Work required:
Output the first line of the listing and each line after it, up to and including the line that contains "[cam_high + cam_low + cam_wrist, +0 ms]", exactly as written, minus the pictures.

Recorded data:
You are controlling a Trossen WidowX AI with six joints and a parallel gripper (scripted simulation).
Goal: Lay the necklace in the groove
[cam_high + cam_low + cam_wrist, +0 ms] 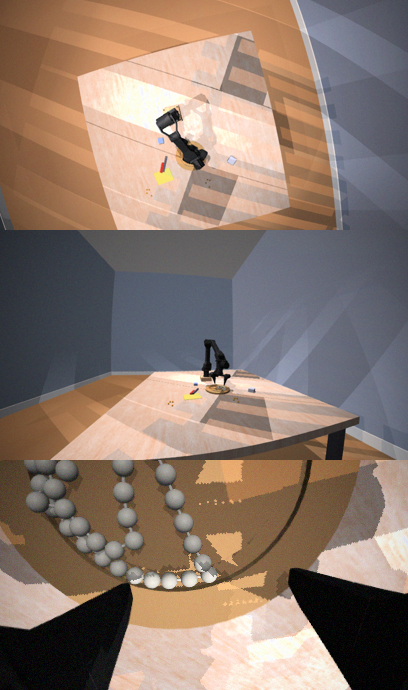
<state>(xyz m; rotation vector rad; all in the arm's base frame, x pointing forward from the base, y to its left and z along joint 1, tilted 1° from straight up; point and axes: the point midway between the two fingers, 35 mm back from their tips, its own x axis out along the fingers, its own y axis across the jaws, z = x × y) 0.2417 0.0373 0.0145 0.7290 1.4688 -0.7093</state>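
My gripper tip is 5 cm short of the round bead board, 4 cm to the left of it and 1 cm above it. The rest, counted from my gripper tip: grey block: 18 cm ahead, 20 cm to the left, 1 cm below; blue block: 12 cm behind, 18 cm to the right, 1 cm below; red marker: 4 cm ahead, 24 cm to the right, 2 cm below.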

Result:
You are controlling a Trossen WidowX AI with six joints and a parallel gripper (scripted simulation).
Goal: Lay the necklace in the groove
[cam_high + cam_low + cam_wrist, +0 ms] 

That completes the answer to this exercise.